Abstract

The influence of incongruity intolerance levels on people's aesthetic evaluation of two categories of visual images was examined. This study used advertising illustrations that prominently activated one of two opposing perceptual processes: amodal completion, which involves the application and confirmation of already consolidated mental schemata, or perceptual contradiction, which highlights their conspicuous non-confirmation, thus generating incongruity experience. Forty young adults were divided into two subgroups: 20 very incongruity intolerant subjects and 20 very incongruity tolerant ones; both genders were equally represented. Incongruity intolerance levels were assessed with a specific quick visual procedure, the Building Inclination Test (Bonaiuto, Giannini, & Bonaiuto, 1989). Thirty-two advertising illustrations were selected from current magazines,16 clearly based on amodal completion of objects, characters and environments and 16 on contradiction processes. In a double blind design, participants evaluated each illustration on aesthetic, structural, and physiognomic aspects, using 11-point scales. Scale orientation, scale order, and illustration order were counterbalanced.
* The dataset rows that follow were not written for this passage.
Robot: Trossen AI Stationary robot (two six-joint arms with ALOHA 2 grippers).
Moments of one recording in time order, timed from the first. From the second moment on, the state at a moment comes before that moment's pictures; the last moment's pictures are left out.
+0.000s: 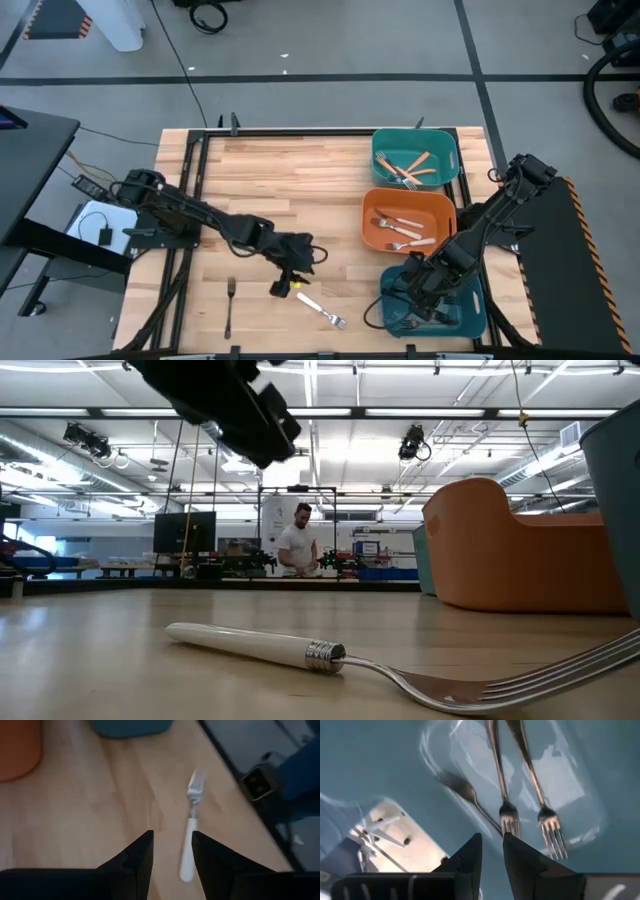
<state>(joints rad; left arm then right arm) -0.30 1.64 1.03 -0.12 0.17 -0.04 0.75 1.46 1.09 -0.96 -0.29 1.45</state>
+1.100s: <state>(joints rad) -0.49 1.99 1.04 0.07 -0.10 -0.07 0.63 1.46 1.09 -0.97 -0.12 1.22</state>
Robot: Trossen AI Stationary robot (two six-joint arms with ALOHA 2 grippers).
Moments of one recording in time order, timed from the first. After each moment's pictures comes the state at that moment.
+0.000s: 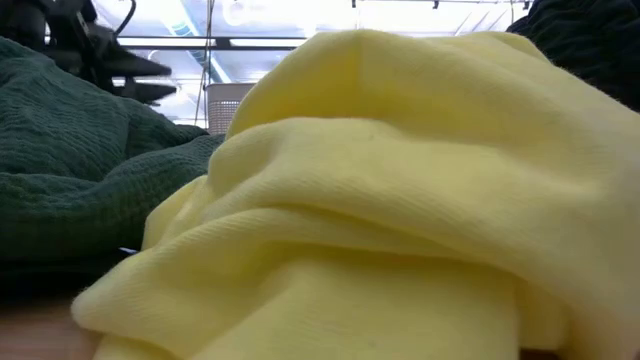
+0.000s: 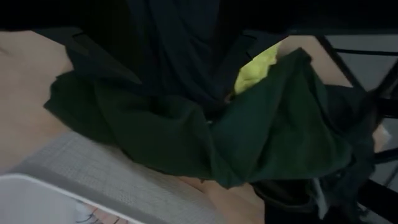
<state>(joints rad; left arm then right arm) 0.15 0.03 0.06 0.03 -0.04 -0.49 0.40 1.51 1.78 -1.35 0.46 1.28</state>
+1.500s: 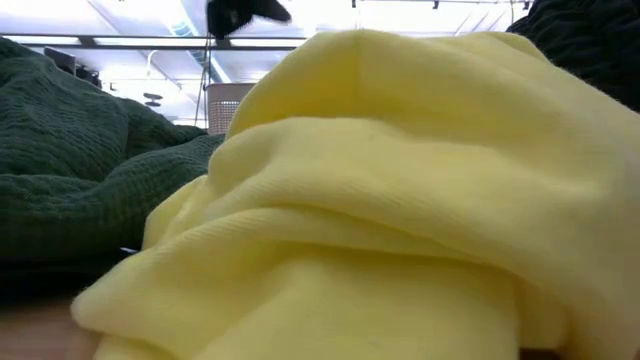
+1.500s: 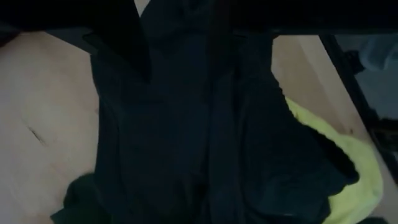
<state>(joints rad) -0.22 1.39 1.27 -0.56 -0.20 -0.52 1.01 1.32 1.24 -1.37 0.50 1.62</state>
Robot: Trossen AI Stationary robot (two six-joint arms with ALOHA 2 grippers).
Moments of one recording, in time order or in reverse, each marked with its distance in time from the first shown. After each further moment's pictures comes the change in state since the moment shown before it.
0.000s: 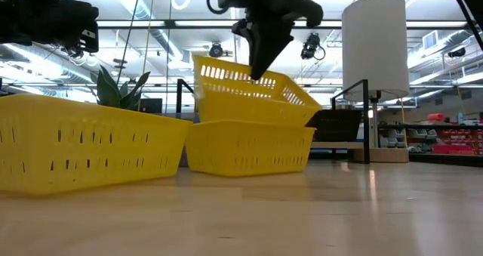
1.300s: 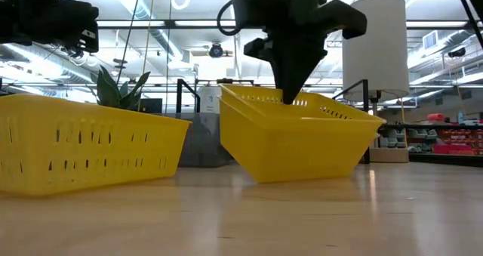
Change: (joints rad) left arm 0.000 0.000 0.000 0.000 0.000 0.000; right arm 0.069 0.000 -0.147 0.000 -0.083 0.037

An interaction between image category and level of incongruity intolerance was obtained on aesthetic appreciation. Incongruity very intolerant persons deeply disliked the contradiction images, and appreciated the completion ones. On the other hand, incongruity very tolerant persons showed the exact opposite aesthetic tastes. Positive relationships were found between aesthetic scores and scores of attributed efficacy or convincing power for each category of advertising illustrations. Because advertising experts consider users' aesthetic appraisal as a component of the objective efficacy of messages, we speculate that individual differences contribute to the contrasting effects of messages when the illustration diffusion is large and it is viewed by a heterogeneous population.